Before he could frame another question, the High Scholar held out his hand. Pale yellow Threads appeared in the air. Mrillis heard a mellow chord reverberate through the air, just before he fell into a deep, dreamless sleep.
Chapter Fourteen
Le'esha and Ceera came next to Mrillis' room in the healing house, bringing lunch. The girl climbed up on the bed and sat at his feet. She watched him, her head cocked to one side and her big silver eyes solemn. The Queen of Snows refused to let Mrillis ask a single question until he had finished his broth and tea and eaten the rolled up flat of bread filled with a gritty paste of healing herbs, dried berries and honey.
"Are we on Wynystrys?" he asked, as soon as she took away the wooden platter he had slowly emptied.
"Five days," Ceera said. She slapped Mrillis' foot under the blanket. "You slept the whole journey here, and five days after they put you to bed."
"That's not good." He fought the urge to slide down in the bed and curl up and shiver, with the blankets pulled up over his head. "What did I do?"
"We did," Ceera said, with another slap on his foot. "Nobody will tell us what we did, until you wake up and can listen." Then her little scowl softened. She blinked away a sudden glimmer of tears and stroked his foot through the blanket. "You protected me."

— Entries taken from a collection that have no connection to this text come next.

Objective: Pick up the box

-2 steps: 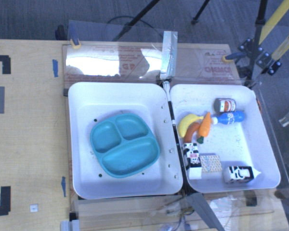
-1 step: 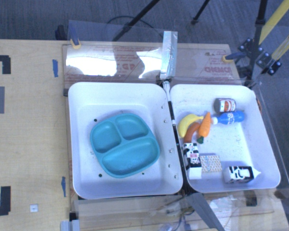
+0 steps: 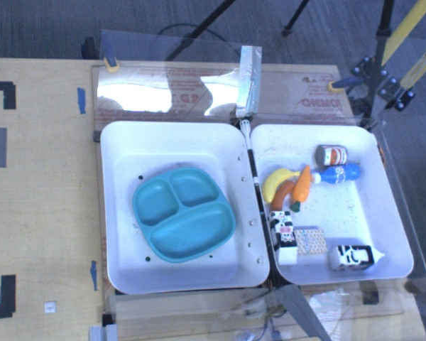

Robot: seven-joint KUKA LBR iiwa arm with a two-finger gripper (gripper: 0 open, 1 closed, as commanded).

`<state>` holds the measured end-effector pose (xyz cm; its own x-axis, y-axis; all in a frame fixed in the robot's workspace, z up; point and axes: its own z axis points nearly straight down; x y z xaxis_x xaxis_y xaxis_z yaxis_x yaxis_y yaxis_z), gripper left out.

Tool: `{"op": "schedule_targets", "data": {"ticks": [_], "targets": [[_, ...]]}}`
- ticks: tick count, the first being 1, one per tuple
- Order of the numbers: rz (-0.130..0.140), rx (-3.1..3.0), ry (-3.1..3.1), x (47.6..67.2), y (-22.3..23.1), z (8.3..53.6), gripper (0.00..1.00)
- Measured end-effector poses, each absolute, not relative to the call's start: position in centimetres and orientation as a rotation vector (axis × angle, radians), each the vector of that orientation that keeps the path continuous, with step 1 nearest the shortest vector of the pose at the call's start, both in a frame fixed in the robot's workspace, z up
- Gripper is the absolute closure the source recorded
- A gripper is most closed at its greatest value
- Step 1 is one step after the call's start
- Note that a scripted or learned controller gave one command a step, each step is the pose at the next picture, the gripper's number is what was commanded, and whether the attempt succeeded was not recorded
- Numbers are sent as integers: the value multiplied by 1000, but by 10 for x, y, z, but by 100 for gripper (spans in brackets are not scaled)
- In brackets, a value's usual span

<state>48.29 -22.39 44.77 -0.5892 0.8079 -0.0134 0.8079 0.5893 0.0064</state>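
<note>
Left bin: white and shallow, sitting on the table, and it carries a teal divided plate right in its middle, three compartments facing up.
Right bin: touching the left one along the centre seam, and this is where all the small stuff is lying.
Box: there it is, a small flat box with a speckled, reddish-patterned top, lying flat near the front edge of the right bin, left of centre.
Box's neighbours: a black-and-white cow-print piece is just beside it on the left, apparently touching, with a plain white block below that; a black-and-white carton lies on its side just to the box's right, a narrow gap between them.
Fruit and veg: a yellow banana curls against the seam side, and an orange carrot leans across it, the two touching.
Far corner: a can lies on its side, and a blue bottle lies just in front of it, white cap pointing toward the carrot.
Behind the bins: a shiny clear panel catching the light, a strip of silver tape standing at the seam.
Off the table: dark carpet with black tripod legs and a yellow bar at upper right.
</note>
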Motion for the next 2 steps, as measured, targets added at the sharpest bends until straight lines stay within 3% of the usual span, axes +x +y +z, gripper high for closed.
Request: {"op": "schedule_targets", "data": {"ticks": [1, 2], "targets": [[0, 1365, 2827, 481, -223, 418, 100], [0, 1362, 2819, 482, -223, 429, 100]]}}
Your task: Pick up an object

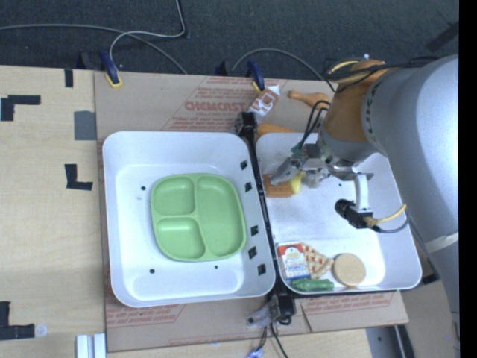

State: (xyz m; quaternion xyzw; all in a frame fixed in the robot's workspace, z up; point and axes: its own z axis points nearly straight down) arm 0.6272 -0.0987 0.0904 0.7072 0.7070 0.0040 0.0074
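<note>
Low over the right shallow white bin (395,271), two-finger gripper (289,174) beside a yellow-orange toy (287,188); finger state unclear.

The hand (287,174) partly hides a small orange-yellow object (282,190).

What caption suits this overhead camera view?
Robot gripper reaching among toy foods in the right bin; green plate in the left.
</note>
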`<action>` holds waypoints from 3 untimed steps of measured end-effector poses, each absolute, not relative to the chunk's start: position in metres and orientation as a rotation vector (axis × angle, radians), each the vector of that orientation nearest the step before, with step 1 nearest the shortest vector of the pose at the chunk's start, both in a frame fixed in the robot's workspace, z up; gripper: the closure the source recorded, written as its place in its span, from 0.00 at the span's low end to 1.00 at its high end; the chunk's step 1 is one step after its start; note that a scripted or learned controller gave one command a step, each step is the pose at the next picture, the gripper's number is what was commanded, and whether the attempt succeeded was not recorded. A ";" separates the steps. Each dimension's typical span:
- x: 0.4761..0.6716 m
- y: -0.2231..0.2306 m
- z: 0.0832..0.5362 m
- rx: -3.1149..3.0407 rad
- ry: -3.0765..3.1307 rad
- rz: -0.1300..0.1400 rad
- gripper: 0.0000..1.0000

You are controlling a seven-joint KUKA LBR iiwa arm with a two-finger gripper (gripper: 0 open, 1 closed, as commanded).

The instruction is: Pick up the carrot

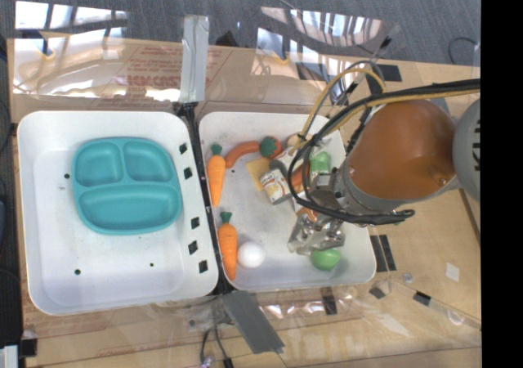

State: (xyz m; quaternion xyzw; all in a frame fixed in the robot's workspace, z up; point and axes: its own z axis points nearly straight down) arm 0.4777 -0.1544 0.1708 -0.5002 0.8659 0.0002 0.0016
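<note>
Teal divided plate (127,185) is noted in the left bin (49,276). In the right bin (278,278), two carrots are recorded along the left wall: the far carrot (216,180) and the near carrot (228,249), each lying lengthwise along that wall, green top toward the far side. A white ball (251,256) touches the near carrot. The arm (400,150) is bent down over the bin's right half, its gripper (315,235) lowered just beside a green object (326,259), well apart from both carrots; whether its grip is spread or closed cannot be determined.
</note>
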 end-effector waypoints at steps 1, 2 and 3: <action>0.477 -0.113 0.179 -1.843 2.541 0.001 1.00; 0.480 -0.075 0.191 -2.073 2.357 0.002 1.00; 0.526 -0.021 0.191 -2.351 2.081 0.002 1.00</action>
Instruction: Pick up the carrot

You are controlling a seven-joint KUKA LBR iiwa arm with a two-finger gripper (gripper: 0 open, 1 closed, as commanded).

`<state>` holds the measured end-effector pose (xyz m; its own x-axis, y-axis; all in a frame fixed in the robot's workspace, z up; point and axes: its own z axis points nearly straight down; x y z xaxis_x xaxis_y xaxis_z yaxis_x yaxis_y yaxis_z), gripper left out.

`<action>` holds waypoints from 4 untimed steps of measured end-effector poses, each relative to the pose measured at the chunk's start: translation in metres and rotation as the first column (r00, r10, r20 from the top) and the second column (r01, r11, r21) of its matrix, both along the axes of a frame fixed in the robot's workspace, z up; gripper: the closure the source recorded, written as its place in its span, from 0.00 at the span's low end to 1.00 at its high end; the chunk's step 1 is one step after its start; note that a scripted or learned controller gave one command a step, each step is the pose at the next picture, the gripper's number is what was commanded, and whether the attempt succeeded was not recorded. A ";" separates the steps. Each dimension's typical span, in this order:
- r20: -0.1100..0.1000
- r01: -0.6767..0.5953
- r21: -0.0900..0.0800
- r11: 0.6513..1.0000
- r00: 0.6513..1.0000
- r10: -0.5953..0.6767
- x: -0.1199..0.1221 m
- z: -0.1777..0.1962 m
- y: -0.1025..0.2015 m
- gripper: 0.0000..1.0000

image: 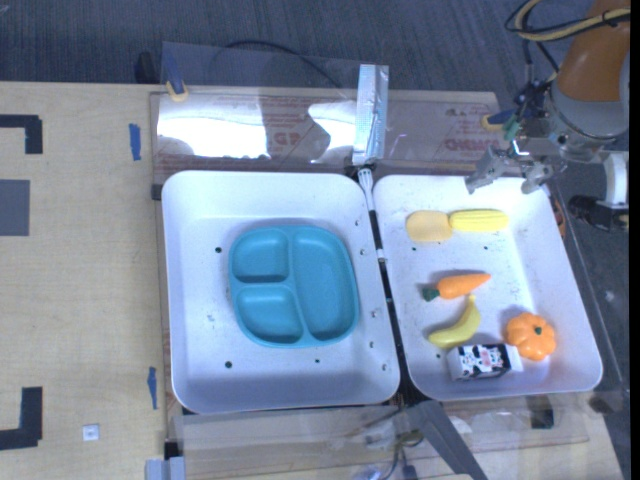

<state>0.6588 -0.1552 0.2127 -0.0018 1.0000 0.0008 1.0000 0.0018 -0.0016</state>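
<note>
The carrot [462,286], orange with a green stem end on its left, lies flat near the middle of the right bin [570,268]. My gripper [510,179] hovers over the bin's back edge, well behind the carrot and slightly to its right. Its two fingers [485,179] stand apart and open, with nothing between them. The arm's orange band shows at the top right corner.
In the right bin, a corn cob [478,221] and a yellow fruit [428,226] lie behind the carrot. A banana [455,323], a small pumpkin [530,336] and a black-and-white carton [481,360] sit in front. The left bin [190,268] holds a blue divided plate [293,283].
</note>
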 end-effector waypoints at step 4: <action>0.006 0.128 0.001 0.992 0.992 -0.128 -0.053 -0.127 0.042 0.00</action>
<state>0.6056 -0.1132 0.0860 0.1261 0.9920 0.0015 0.9920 -0.1261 0.0041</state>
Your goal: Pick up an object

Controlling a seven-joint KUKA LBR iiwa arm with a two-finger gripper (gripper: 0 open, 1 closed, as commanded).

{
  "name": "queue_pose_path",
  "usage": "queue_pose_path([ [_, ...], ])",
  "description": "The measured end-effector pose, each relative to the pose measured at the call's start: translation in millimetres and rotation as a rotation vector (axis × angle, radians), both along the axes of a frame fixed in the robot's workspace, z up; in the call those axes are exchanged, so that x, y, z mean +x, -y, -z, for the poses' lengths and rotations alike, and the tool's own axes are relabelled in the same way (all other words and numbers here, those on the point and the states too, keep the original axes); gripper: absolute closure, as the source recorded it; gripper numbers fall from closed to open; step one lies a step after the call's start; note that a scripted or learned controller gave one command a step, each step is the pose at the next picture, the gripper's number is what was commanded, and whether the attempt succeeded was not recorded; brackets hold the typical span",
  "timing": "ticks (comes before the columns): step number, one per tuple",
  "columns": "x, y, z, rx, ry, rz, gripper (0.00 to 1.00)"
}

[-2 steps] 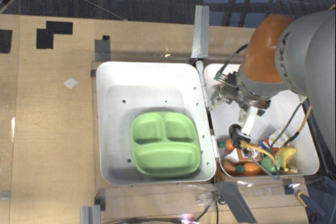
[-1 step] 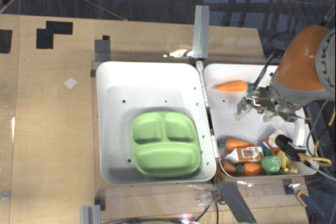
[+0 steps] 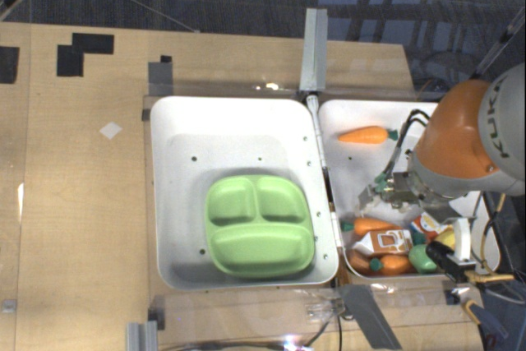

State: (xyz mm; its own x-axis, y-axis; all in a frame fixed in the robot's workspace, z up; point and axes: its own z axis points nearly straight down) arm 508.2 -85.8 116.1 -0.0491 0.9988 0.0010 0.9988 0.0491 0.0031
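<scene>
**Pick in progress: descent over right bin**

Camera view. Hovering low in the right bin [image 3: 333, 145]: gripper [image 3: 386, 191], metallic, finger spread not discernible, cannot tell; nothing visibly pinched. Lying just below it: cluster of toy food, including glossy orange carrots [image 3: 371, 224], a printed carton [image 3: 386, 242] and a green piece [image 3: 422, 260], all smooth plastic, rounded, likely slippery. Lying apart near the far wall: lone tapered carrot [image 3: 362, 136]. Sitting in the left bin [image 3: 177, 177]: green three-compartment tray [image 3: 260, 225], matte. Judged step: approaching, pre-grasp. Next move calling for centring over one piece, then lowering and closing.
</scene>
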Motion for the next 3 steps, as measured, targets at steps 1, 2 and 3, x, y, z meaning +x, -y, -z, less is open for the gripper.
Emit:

Le'esha smiled and shook her head when the boy could only give her a confused look. "The two of you grabbed hold of the Threads and pulled power from them...and somehow made
them like a sponge, to pull more power into them. That saved you both from being incinerated by the power flowing through you, because it absorbed all the excess you could not handle. Which is a mercy from the Estall, because you took the brunt of it, my lad, shielding Ceera."
"We used it. We changed it, so it doesn't hurt us," Ceera said, nodding for emphasis hard enough to make her silvery hair tug free of her braids. Then she grinned, like the little girl she truly was. "We just can't remember how we did it."
"And that is why we are here, to work with Breylon and the most powerful Rey'kil enchanters and most knowledgeable scholars, to discover what happened and how we can use it in the future." Le'esha held out her hand, and Mrillis gave his hand into her grasp. "You have a destiny that was written before you were born. You do not have the right to risk yourself so recklessly again, do you understand?"
"I didn't know what I was doing!" the boy protested. The effort made his head hurt.
"All the more reason to train you thoroughly," Breylon said from the doorway. "So you'll understand what you're trying to do, when you attempt the impossible." He shook his head. Though his mouth pulled down in a sour frown, his eyes twinkled with mischief. "Only the young are able to accomplish the impossible. When you become ancient, you'll be too busy telling everyone else to be careful."
Ceera giggled.
"Mrillis, you are all I have left of your mother, who was very dear to me. Don't break my heart with worry, please," Le'esha added on a whisper. She leaned forward out of her chair and kissed the boy's forehead. Her touch drove away the ache throbbing from his temples through his head, so he had feared his skull would burst open.
* * * *
"My friends and colleagues, we have been fools," Breylon began, when Mrillis and Ceera had taken their seats in the long meeting hall in the center of Wynystrys.
To the boy's surprise, he saw mostly nods and somber looks that agreed with Breylon's assessment, and even a large number of sheepish grins and heads shaken in bemusement.